What you will do —
Quote the entries word for word. Omit the pictures.

The records —
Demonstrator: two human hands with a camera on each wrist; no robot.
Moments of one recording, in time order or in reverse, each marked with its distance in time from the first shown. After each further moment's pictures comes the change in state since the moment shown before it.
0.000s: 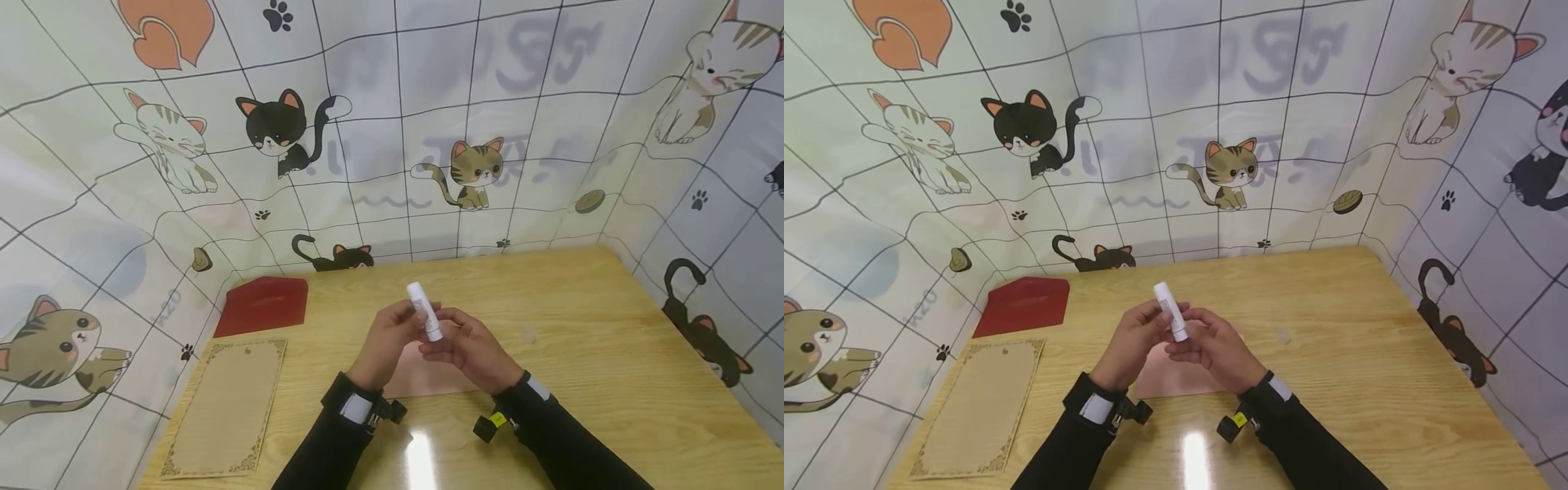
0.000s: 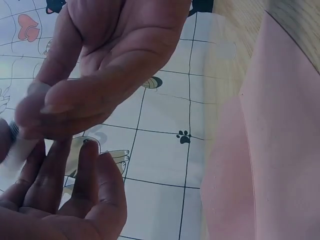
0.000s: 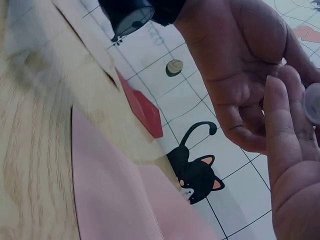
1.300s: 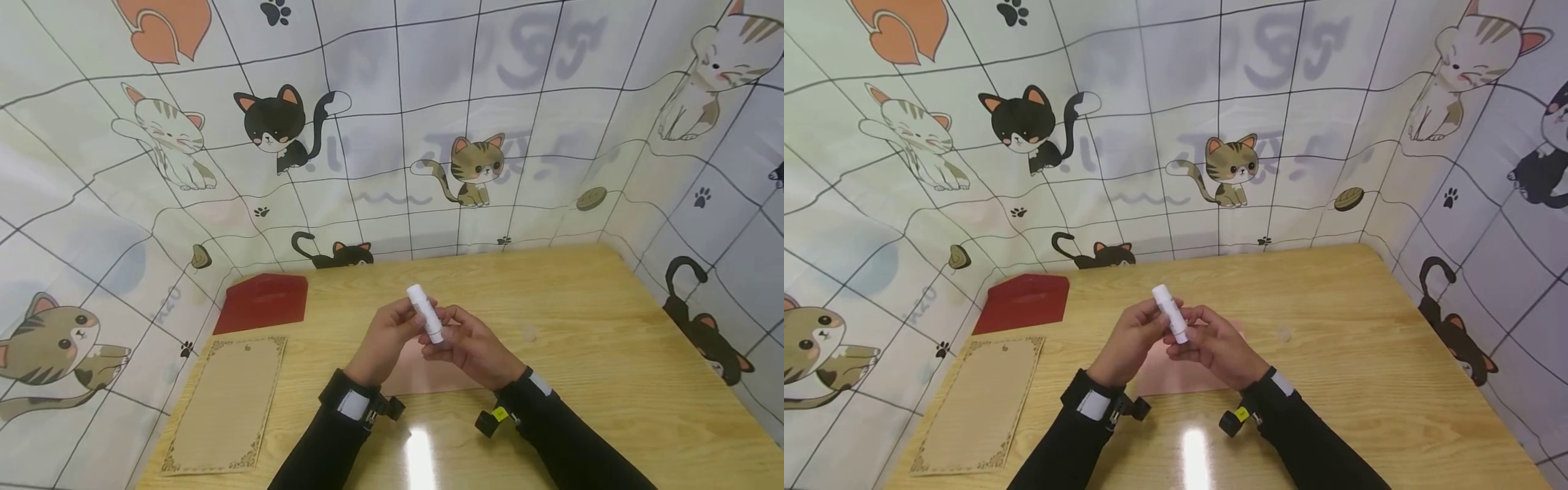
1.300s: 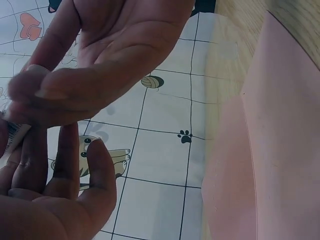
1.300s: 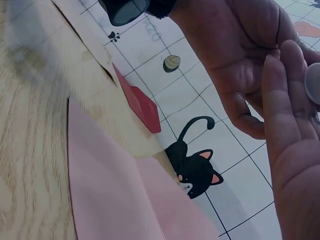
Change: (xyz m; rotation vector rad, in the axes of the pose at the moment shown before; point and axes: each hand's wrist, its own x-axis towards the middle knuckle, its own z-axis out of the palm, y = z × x) left_hand -0.001 0.004 -0.003 0.033 -0.068 0.037; right_hand 0.002 -0.003 -0.006 0.091 -0.171 -0.041
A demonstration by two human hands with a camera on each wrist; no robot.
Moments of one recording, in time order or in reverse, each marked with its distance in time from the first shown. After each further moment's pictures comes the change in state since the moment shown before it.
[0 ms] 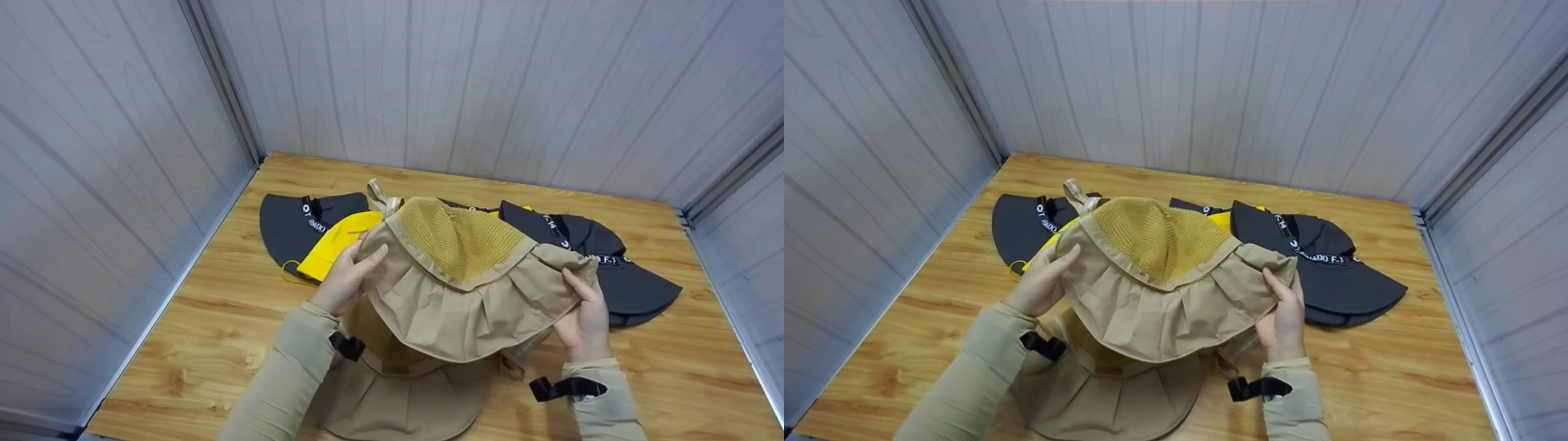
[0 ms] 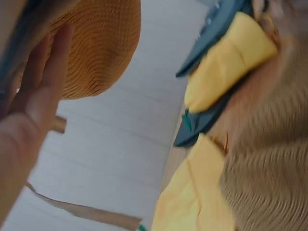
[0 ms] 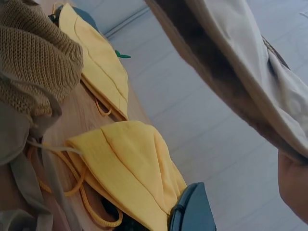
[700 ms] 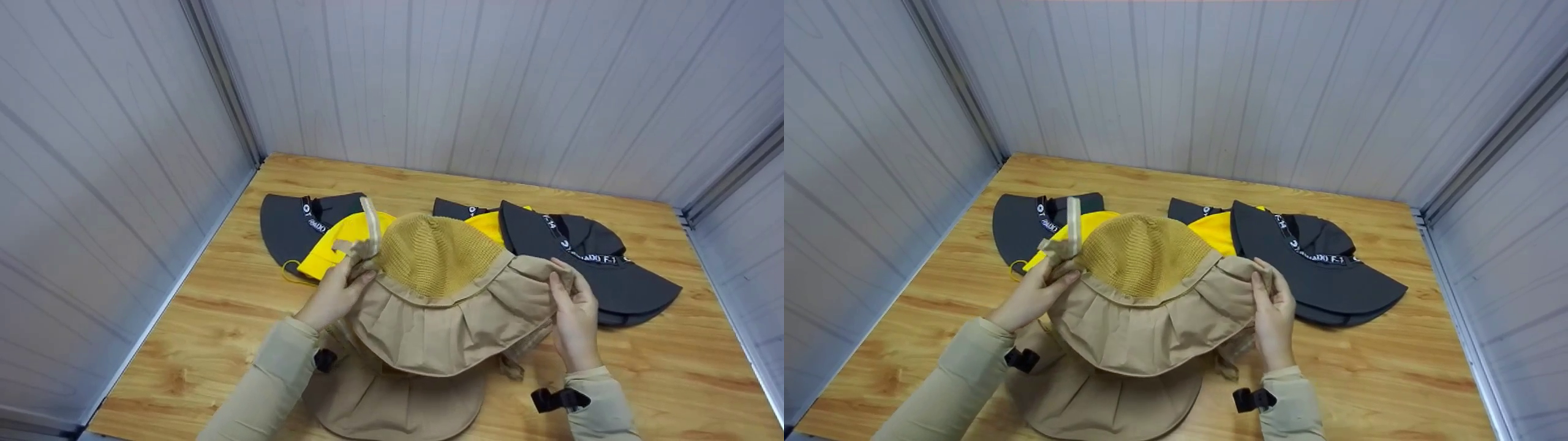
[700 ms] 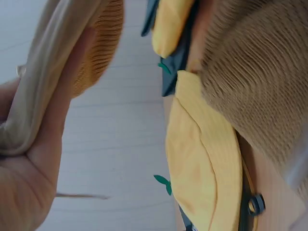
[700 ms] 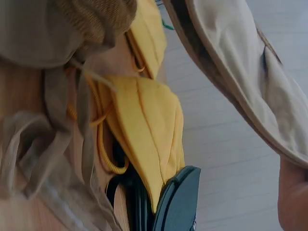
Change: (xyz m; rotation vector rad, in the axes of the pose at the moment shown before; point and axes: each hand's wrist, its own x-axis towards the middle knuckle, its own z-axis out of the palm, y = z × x) left_hand -0.021 -0.005 -0.018 0.789 0.085 0.203; right_hand -0.010 0.022 0.001 -0.875 0.323 -0.287
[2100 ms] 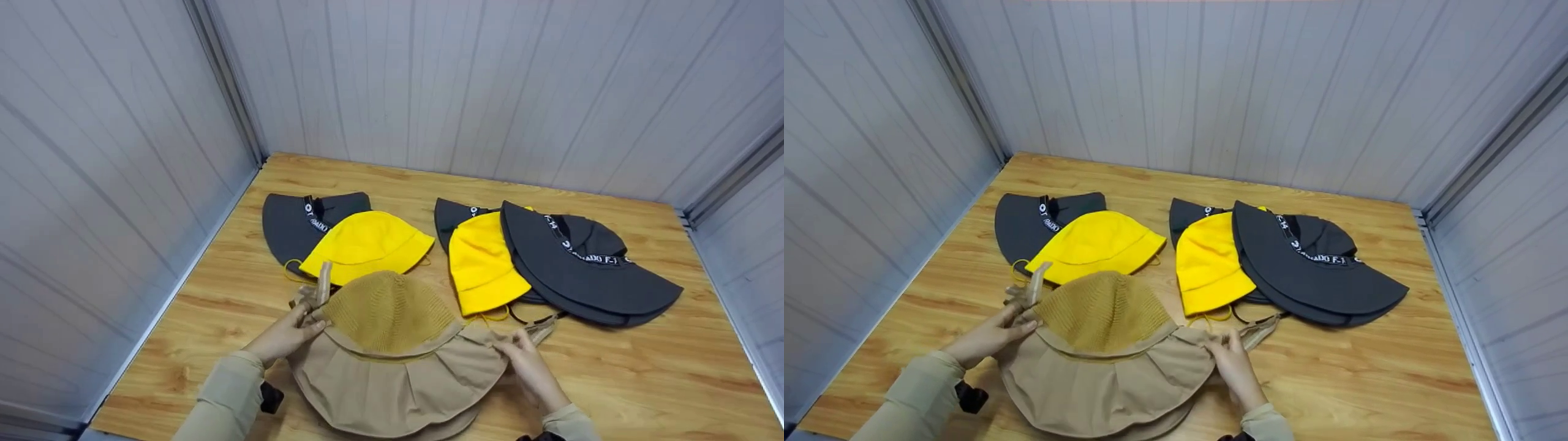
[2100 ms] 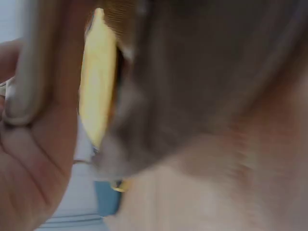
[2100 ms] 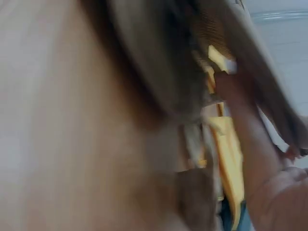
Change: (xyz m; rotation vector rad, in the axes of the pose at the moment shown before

Solution to the problem —
Demonstrator: two human hands with a camera on each wrist; no robot.
Moments of one recording, in time order or in reverse, each marked with its distance in time from the first shown. After each further moment's pictures comes the change in state since the moment shown before it.
0.000s: 
0.000s: 
0.000s: 
1.300s: 
1.300s: 
1.300s: 
Change: (xyz m; rotation vector rad, in the axes of the pose at the moment shown before; point and axes: each hand's wrist, its own x-axis towards the middle knuckle, its own z-axis out of the palm, y = z × x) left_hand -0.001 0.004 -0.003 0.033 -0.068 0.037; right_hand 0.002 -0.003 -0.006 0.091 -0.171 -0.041
A demonstration by two human hands with a camera on each wrist; no robot.
Moments of one recording, in time order or in reverse, each marked with its distance in time from the first shown. After each further moment's pictures comes the change in state since the moment shown before it.
[0 ms] 
[0 ms] 
[0 ms] 
[700 ms] 
[700 ms] 
[700 ms] 
Change: (xyz m; rotation vector rad, in the axes of the pose at the moment shown before; point and axes: each hand's wrist, its own x-axis towards the middle knuckle, its own z-axis out of the palm, y = z × x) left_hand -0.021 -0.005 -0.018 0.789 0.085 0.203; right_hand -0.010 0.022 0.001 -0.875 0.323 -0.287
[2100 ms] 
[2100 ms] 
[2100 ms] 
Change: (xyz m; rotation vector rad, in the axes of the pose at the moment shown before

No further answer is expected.